Business Investor buying stock ,cryptocurrency,bitcoin, through a mobile app
(Credit: Jackenjoyphotography / Getty Images)
Business Investor buying stock ,cryptocurrency,bitcoin, through a mobile app
(Credit: Jackenjoyphotography / Getty Images)

Although senior living rental rates have increased higher than expected, creativity in pushing care rates was an even bigger surprise as operators look for ways to recapture increased operating costs, according to a new rate report.

The Chicago-based senior housing data analytics company LivingPath measured annual rate increases for more than 100,000 senior living units — assisted living, independent living and memory care — for the first quarter.

“Seniors housing rates increased 8% to 10% based on unit type — above our expected range of 6% to 8%,” said LivingPath CEO and founder Jonathan Woodrow. “Beyond just base rates, operators are getting more creative to push care rates with traditional levels up an average of 5.7%, and med management up to an average of $556 per month for assisted living and $659 per month for memory care.”

Independent living one-bedroom units and memory care private units saw the strongest growth with rate increases, 9.1% and 9.8%, respectively. Assisted living shared and studio units both grew 8%, which was the smallest increase across the dataset.

The three drivers that determine the life or death of a building financially, Woodrow said, are census, rate and labor. The top 15% to 20% of operators have seen margins approach or return to pre-COVID levels, he added.

But operators also have an elevated floor on labor costs: minimum wage increased in 23 states, and lingering COVID-19 testing and personal protective equipment costs, which initially were modeled as one-time expenses in the capital markets, have not gone away. 

Woodrow, who previously was part of the Welltower real estate investment trust team, said to look for operators’ continued rigor in analyzing and passing through increased labor costs and lingering personal protective equipment expenses.

“If you’re looking to solve for what you think is a healthy NOI [net operating income] market at the operator and capital partner level, you need to find a way to push rates — both asking and in-place,” he said. 

Capturing actual services delivered

Along with higher rental rates, care rates are increasing. Woodrow said that for the first time, he’s seeing much restructuring of care packages and different resident reassessment strategies. Additionally, he said, he is seeing several operators layering in 10 to 12 different care levels and actively reassessing care to be able to appropriately charge for those services.

Part of that restructuring of care rates can be attributed to an “acuity creep” that started early in the pandemic. Average care needs in assisted living and memory care have increased, he said, and that increase is reflected in the cost and rate structures.

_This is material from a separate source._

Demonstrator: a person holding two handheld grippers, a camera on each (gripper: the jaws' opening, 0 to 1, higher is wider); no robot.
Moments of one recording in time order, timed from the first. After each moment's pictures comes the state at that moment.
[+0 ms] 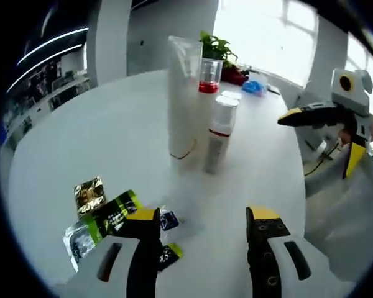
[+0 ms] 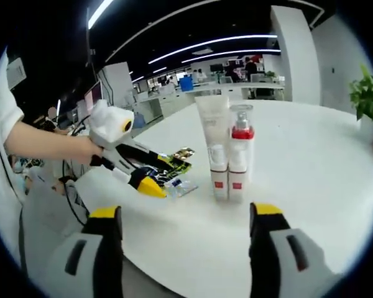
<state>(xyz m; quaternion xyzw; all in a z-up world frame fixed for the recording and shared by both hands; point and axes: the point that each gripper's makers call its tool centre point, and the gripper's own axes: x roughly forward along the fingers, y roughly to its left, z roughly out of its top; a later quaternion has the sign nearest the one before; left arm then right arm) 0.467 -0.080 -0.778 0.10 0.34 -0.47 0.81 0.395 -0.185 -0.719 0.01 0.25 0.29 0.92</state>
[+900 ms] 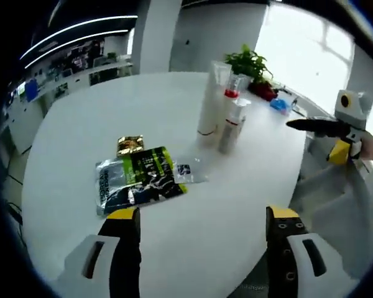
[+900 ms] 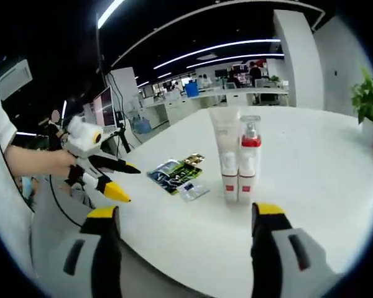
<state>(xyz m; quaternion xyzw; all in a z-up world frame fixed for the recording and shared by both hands) 0.406 -0.005 -0.753 0.03 0.35 -0.37 0.86 0.371 -0.175 -0.697 0.02 0.23 0.31 0.92</state>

Care rates in assisted living and memory care are increasing 5.6% and 5.8%, respectively. Assisted living medication management rates are up 6.7%.

Woodrow said that many operators are using bundling and stratification, as well as creativity, on the care fee side as they try to match rates strategically to accompany increases in labor costs. Capital partners also are interested in those numbers, he added, and high-level feedback is that those fee structure changes are encouraging.

The pandemic, Woodrow said, has operators dealing with a more price-insensitive and care-sensitive consumer. 

“Oftentimes at the top of the market, operators are competing on clinical value,” he said, adding that clients have told him that prospective residents will go elsewhere if they believe the quality of care they seek isn’t being offered.

The next step for LifePath, Woodrow said, will be to stratify its national data sets to include directional benchmarking, placing rate and occupancy positioning into perspective relative to the broader submarkets and updated state data sets, as well as national benchmarking.